“I don’t understand. They said something about Sentar’s essence . . .”
“She did it, Killian.” Shani sighed. “She destroyed Sentar’s store of essence. Ella knew it was dangerous, but she also knew she was dying. Last night, she went out, all alone, and she did it. He can’t open the portal now.”
“Why does her skin look like that?” Killian placed his hands on Ella’s forehead and cheeks. “Is she cold?”
“It’s essence poisoning,” Shani said. “Where essence touches the skin, it turns it blue.”
Killian’s face went white. “Essence poisoning?”
“Ella destroyed a ship filled with essence. I know the signs. We can only assume it came into contact with her skin.”
Ella’s chest was barely moving. Killian put his ear to her lips. “She’s breathing.”
“For now.”
“How is she here? How can she still be breathing? What will happen to her?”
“I don’t know,” Shani said simply. “I’m sorry, but I don’t expect her to live.”
Killian straightened, his face twisted with anguish. “It should have been me.”
“She was dying even before she destroyed Sentar’s essence,” Shani said. “You can’t blame yourself.”
Killian leaned forward to brush his lips across Ella’s forehead. “I’m so sorry,” he whispered, so that Shani could only just hear him. “I should have been there.”
Shani heard a sudden blast. It was the city’s clarion, sounding the call to arms. Shani wondered at the sound: they were already fighting for their very survival. “What’s happening?”
Killian couldn’t take his eyes off Ella. Shani read the expression of a man in terrible pain.
Killian visibly shook himself. “We have to go,” he said. “Shani, I need your help.”
“With what?”
“I need you to come with me to the Wall. Help me gather the other elementalists. We need you. I’ll explain it to you on the way.”
53
Ella didn’t know where she was.
She stood on a path made of neatly fitted stones. The path stretched ahead as straight as an arrow until it vanished into the hazy horizon.

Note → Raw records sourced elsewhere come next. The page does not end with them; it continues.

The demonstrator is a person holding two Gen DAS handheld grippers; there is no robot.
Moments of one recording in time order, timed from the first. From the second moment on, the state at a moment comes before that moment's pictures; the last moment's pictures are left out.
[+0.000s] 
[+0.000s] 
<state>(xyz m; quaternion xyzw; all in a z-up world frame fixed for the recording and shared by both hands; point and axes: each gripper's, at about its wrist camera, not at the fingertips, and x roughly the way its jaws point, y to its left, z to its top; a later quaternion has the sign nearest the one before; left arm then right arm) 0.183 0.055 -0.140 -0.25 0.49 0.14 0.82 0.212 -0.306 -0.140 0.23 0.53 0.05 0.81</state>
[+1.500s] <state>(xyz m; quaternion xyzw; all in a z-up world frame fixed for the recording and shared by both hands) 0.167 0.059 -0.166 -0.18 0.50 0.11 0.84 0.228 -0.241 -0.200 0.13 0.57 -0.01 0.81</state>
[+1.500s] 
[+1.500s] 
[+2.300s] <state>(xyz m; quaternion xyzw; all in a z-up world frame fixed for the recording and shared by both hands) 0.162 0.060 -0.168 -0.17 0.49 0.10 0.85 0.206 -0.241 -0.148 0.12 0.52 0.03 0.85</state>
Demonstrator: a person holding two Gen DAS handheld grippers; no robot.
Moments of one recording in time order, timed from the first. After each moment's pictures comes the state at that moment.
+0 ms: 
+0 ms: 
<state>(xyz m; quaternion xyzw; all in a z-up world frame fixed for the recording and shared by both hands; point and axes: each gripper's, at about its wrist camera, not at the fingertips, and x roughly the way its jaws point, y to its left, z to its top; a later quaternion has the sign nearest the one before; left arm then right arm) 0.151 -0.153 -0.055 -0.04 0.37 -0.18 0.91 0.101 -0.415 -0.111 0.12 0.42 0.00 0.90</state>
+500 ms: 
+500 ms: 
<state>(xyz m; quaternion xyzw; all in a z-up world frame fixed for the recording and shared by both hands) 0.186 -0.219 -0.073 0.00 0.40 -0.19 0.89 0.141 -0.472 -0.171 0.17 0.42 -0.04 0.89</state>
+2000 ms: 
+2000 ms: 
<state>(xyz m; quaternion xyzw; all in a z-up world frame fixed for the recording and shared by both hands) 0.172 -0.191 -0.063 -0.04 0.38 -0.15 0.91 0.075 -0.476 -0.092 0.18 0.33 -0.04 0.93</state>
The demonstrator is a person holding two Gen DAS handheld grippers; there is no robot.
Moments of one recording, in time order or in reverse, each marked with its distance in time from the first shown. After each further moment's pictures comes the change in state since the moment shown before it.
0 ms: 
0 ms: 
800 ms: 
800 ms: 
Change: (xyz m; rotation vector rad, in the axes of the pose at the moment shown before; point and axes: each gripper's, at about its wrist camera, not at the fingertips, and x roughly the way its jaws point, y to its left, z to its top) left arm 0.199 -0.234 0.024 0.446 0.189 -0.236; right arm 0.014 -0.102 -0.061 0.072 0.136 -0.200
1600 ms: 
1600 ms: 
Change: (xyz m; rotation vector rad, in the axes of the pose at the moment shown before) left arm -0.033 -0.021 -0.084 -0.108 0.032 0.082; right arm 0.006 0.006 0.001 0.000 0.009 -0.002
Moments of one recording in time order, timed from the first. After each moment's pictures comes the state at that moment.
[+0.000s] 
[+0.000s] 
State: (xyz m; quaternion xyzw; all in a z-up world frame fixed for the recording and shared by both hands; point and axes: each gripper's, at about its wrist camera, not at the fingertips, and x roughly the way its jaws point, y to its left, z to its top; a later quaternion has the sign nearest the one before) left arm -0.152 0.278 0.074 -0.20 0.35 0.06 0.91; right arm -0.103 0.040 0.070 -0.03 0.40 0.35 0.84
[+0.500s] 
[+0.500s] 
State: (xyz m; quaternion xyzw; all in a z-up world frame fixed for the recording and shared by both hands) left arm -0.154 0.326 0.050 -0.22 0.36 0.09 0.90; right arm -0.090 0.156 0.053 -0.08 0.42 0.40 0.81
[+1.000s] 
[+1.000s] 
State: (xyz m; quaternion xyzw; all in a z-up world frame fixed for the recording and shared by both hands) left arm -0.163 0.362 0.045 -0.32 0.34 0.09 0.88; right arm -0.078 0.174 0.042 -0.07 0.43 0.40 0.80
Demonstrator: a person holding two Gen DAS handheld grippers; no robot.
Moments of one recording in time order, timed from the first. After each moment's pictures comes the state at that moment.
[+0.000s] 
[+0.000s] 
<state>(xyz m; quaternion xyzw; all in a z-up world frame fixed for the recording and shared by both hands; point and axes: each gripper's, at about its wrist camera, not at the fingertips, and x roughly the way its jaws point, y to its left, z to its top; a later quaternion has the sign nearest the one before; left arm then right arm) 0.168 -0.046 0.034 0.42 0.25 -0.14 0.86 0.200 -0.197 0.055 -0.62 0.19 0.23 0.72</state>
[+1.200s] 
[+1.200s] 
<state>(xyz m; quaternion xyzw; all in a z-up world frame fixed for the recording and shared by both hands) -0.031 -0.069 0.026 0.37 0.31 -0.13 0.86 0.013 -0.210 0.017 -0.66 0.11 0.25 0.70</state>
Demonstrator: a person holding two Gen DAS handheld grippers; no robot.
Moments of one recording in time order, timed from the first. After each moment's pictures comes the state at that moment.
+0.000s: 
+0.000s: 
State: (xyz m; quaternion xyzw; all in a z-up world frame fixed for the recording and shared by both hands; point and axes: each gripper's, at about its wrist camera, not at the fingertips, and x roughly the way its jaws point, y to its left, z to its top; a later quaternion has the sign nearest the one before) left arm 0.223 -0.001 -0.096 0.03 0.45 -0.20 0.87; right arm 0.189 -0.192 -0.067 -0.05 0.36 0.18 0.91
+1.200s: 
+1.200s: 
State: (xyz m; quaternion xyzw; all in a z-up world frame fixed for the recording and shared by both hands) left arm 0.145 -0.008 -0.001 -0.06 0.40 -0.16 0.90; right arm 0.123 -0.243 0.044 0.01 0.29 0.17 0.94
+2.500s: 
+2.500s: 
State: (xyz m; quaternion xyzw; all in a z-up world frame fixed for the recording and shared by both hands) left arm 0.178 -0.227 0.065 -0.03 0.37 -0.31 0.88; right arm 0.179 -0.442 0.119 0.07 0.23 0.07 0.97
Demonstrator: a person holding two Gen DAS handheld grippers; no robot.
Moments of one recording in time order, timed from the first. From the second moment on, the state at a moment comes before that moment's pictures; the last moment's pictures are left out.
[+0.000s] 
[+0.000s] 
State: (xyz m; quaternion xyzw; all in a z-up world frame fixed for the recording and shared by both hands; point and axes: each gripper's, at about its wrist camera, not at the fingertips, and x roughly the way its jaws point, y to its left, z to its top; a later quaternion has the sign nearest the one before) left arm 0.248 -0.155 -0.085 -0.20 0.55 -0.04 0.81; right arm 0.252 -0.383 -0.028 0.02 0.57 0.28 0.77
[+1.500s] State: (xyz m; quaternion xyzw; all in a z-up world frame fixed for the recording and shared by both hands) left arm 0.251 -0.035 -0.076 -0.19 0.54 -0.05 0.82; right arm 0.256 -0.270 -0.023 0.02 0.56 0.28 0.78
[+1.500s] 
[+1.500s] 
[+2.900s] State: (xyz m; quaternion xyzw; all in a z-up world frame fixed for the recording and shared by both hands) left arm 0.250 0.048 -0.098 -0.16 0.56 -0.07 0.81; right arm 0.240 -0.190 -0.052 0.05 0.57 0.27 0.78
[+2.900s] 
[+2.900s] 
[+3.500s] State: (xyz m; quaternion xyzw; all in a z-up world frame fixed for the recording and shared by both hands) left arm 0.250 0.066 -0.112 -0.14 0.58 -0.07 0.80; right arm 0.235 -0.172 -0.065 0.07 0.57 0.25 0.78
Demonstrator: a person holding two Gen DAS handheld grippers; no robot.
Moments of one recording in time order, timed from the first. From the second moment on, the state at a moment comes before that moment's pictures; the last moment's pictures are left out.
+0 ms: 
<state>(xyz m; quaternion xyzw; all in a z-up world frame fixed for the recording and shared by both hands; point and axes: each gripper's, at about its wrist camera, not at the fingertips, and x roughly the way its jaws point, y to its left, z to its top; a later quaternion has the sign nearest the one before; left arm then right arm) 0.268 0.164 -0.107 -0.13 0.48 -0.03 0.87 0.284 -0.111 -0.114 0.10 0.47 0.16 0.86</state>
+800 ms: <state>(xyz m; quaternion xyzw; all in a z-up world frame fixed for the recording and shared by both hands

The air felt hot and heavy, weighing down on her, and looking up, she saw the sky seethe with storm clouds, shifting hue from gray to red, plunging down to greet the land but shooting back up again as if shying away from making contact.
Ella frowned in puzzlement. How had she come to be here? She heard a rumble but knew it didn’t come from the clouds, and turning around she saw that behind her the path continued back in the opposite direction, but shadows danced on this horizon, shadows that launched streaks of flame into the air and erupted with smoke.
A second sound carried forward from the shadows: the clunk of marching boots, and Ella felt a surge of fear when she saw the flash of steel as spears and swords poked through the flame.
The shadows were moving along the path, picking up speed as the thunderous footsteps grew louder, heading inexorably forward, toward Ella.
Ella’s heart began to race. She knew that the enemy was approaching. If they caught her here, she would die.
Ella began to hurry forward, glancing back over her shoulder with every few steps.
In all directions the horizon blurred, impossible to focus on. An angry purple haze coated the land, as if seeping up from the ground itself. Ella looked for features, anything to break the monotonous landscape, but saw only a rocky, barren wasteland.
Her footsteps were heavy, and she felt tired, but she hurried fearfully on. Her hair fell in front of her face, and she pushed it away, her eyes widening when she saw golden tresses tumble through the air, though she’d only touched her hair with the lightest caress.
Looking back, Ella saw with relief that she’d outdistanced the enemy. They were still there, at the limit of her vision, back behind her, but the detonations weren’t as loud now, and she could no longer hear the marching.
She wondered how she would ever get out of this place.
Ella pinched the skin on the back of her hand and grimaced. Wherever she was, she could still feel pain. She looked at her bare arms and then down at her body. She wore a plain white dress, sleeveless and short, and her bare feet moved silently on the smooth paving stones.
Ella squinted ahead again, shading her eyes from the glare, though there was no sun in the sky. To the left: there was something there, beside the road. It was a building of some kind.
Checking to confirm her pursuers were still far behind, Ella progressed along the road until she drew close to the structure. She decided to investigate.
It was a wooden house, more of a shack really, with crumbling steps leading up to a rickety porch. A post outside the house proclaimed its name.
“‘Mallorin,’” Ella said, reading the sign.
Ella stood at the bottom of the steps and gazed up at the house. Then she heard a voice from outside the building, and looking to the rear, she saw trees clustered around a muddy pool.